Además de alentar a gritos y con tembladeras a la Argentina, Barclays no oculta sus filias y sus aficiones por otras selecciones de fútbol. Por lo pronto, le apena que no jueguen en el mundial las tropas deportivas de Colombia, Chile y Perú. Por razones familiares, Barclays desea que Inglaterra haga un gran mundial. Por razones sentimentales, su corazón está también con Uruguay, país de gente noble y hospitalaria, y con Portugal, nación herida de melancolía, tierra fértil de poetas.

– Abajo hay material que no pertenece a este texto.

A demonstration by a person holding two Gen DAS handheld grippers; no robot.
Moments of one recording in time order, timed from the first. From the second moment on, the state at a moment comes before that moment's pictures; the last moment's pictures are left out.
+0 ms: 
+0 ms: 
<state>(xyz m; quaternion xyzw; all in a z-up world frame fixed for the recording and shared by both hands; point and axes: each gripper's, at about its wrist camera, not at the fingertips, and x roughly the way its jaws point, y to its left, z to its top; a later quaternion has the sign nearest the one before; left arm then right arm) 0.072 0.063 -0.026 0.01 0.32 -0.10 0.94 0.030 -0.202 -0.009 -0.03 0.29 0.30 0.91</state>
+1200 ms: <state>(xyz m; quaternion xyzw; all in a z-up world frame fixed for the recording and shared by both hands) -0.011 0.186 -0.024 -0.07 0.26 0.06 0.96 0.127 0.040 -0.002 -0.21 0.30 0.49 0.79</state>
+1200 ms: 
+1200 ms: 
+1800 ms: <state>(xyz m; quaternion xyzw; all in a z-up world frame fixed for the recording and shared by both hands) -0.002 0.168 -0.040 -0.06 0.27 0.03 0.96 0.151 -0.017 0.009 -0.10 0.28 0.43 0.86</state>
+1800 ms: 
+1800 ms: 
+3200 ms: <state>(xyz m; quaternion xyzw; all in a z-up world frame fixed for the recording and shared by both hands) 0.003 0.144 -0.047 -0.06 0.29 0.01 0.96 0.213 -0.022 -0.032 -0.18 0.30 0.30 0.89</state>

Por razones de gratitud, porque allí se ha forjado una carrera como escritor, Barclays gritará los goles de España como si fuese un español más. Por último, hinchará por Costa Rica porque en dicho país, por razones puramente esotéricas, su programa de televisión no pasa del todo inadvertido y sirve de terapia para combatir el insomnio.
Mientras tanto, la vida prosigue como si fuese eterna, como si no fuese a interrumpirse: la niña Barclays es feliz a los gritos y a carcajadas cuando habla con sus amigas; la esposa de Barclays es feliz cuando se entrena en la academia de karate y sale a cenar con sus amigas lesbianas que son adorables; y Barclays es feliz cuando, a las tres de la mañana, baja a la cocina y come un helado de fresa, uno de kiwi y otro de chocolate: ese momento, el de la rendición a los helados, bien podría calificar como uno de los más placenteros y culposos del día.
Luego todos duermen o siguen durmiendo con la callada certeza de que es allí y no en otra parte donde quieren seguir viviendo, mientras la vida parezca eterna.